Por mais que tenha se atrapalhado com os versos da marota Tem Pouca Diferença (Durval Vieira, 1982) na estreia do show, Vanessa da Mata já se porta no palco com segurança. E com uma vivacidade que valoriza números como ABC do Sertão (Luiz Gonzaga e Zé Dantas, 1953) e o xaxado Oia Eu Aqui de Novo (Antonio Barros da Silva, 1967). Nos números mais expansivos, a propósito, a cantora volta e meia rodopia pelo palco evidenciando a beleza do figurino escolhido para celebrar Gonzaga em cena. Mesmo que ainda possa ficar mais azeitado, caso caia na estrada, o show é musicalmente muito interessante. Forró no Escuro (Luiz Gonzaga, 1958) é iluminado pelo suingue da guitarra de Gustavo Ruiz. Sabiá (Luiz Gonzaga e Zé Dantas, 1951) abre o show em registro mais lento que enfatiza a melodia do baião. Pau de Arara (Luiz Gonzaga e Guio de Moraes, 1952) sacode em balanço particular. Já Pense n'Eu (Luiz Gonzaga Jr, 1984) - exemplo do cruzamento da obra de Gonzagão com a de seu filho Gonzaguinha, a partir da segunda metade dos anos 60 - é outro número que reitera o progresso de Vanessa da Mata como intérprete. Que sela sua cumplicidade com o público em A Vida do Viajante (Luiz Gonzaga e Hervê Cordovil, 1953), música que Mata canta na beira do palco, incentivando o coro da plateia. No bis, o baião Qui Nem Jiló (Luiz Gonzaga e Humberto Teixeira, 1953) - ambientado em clima de forró pé de serra - e Pagode Russo (Luiz Gonzaga, 1946), em andamento próximo do frevo, acentuam o caráter festivo deste show idealizado para celebrar Luiz Gonzaga. E, quanto mais desrespeita Januário, mais Vanessa da Mata mostra que a obra de Lua tem força para atravessar gerações e animar mais do que as festas do interior do Brasil.

Anônimo disse...

Não ouvi nada, mas concordo com o Mauro que quanto mais "desrespeitar" mais interessante fica.
Estrada de Canindé é das mais lindas.
"... Coisas que pra mode ver o cristão tem que andar a pé."

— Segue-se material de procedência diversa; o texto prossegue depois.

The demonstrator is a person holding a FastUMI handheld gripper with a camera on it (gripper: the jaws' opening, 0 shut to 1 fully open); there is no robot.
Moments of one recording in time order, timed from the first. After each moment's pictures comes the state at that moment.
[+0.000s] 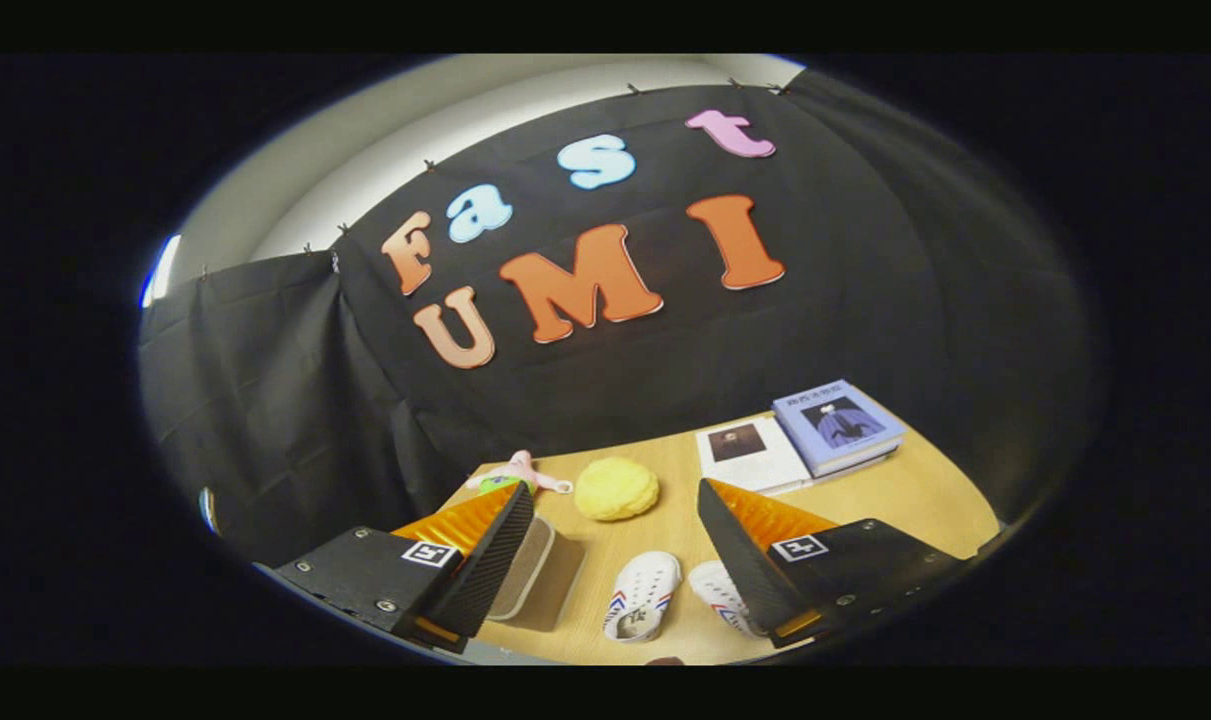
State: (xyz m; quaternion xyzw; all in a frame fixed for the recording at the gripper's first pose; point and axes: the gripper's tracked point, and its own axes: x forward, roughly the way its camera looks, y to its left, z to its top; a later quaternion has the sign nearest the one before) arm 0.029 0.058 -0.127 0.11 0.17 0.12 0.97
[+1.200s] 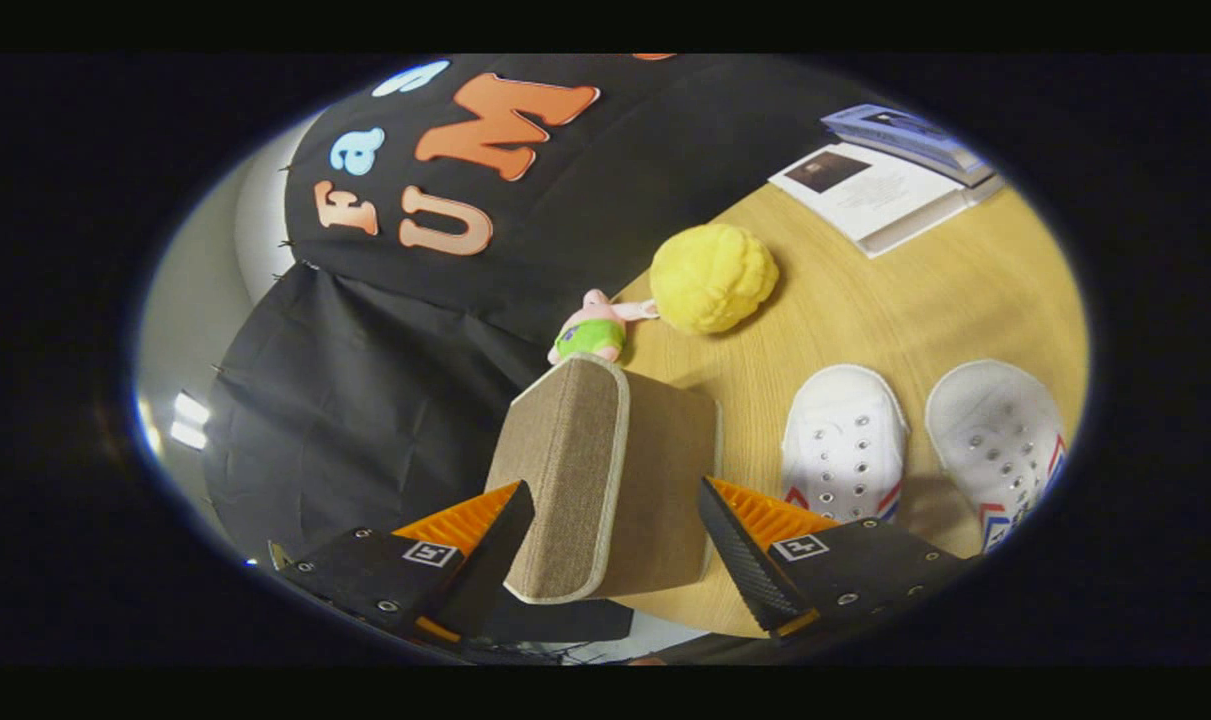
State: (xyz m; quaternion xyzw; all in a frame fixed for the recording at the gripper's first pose) arm 0.027 0.196 -0.349 0.32 0.44 0.27 0.79
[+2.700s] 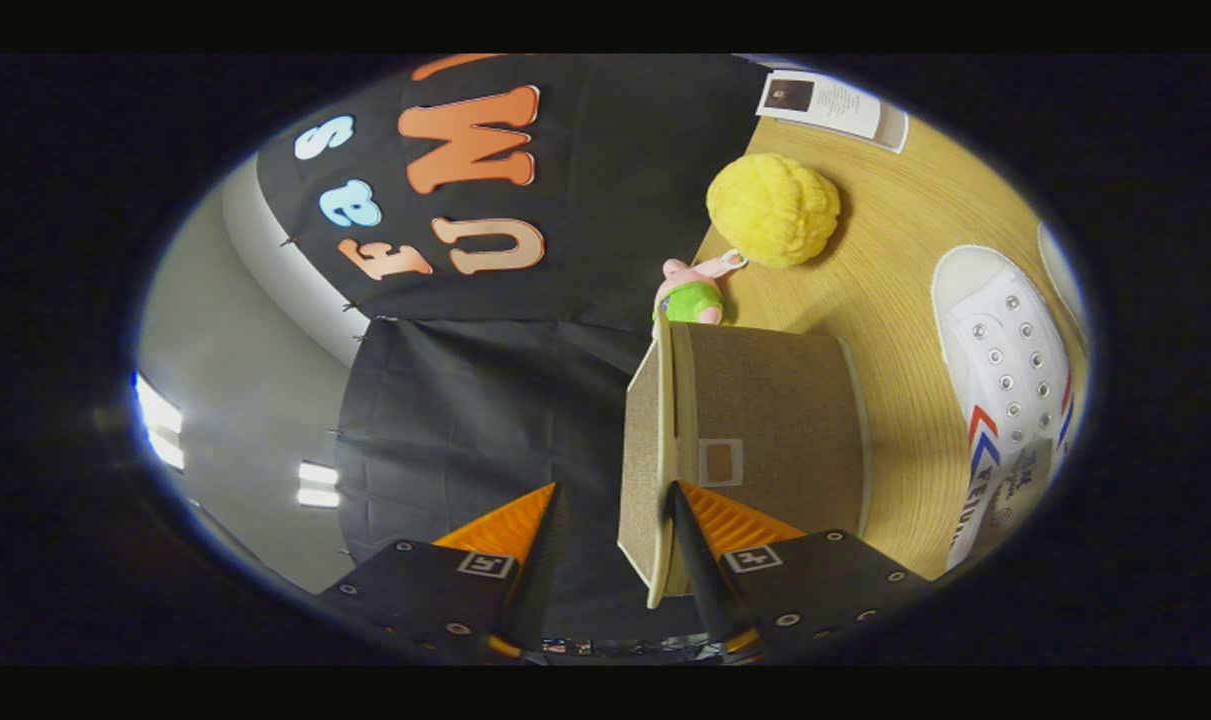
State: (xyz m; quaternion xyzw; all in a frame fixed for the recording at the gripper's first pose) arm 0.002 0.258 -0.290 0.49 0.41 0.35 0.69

PS: A cidade está começando a ficar enfumaçada - de fogueiras.
Viva São João e Gonzagão!

André disse...

Vivemos no país das cantoras...adoro cada uma com suas expressivas particularidades, umas brejeiras, outras cult, algumas sambistas, ou seja tem pra todos os gostos. Adoro o "mercado", não vivo sem!

Marcelo disse...

Pra mim, continua sendo uma das cantoras mais desafinadas da MPB.

Maria disse...

Concordo com Marcelo! só é cantora de estúdio porque ao vivo decepciona.

Maria disse...

Eu faço aniversário no mesmo dia que Luiz Gonzaga 13 de dezembro! que orgulho.

Pedro Progresso disse...

Confirmo as palavras do Mauro: nem parece Vanessa da Mata. ela está muito afinada e segura. O show é curto e pontual, muito belo. Os arranjos ficaram incríveis. Merecia um registro.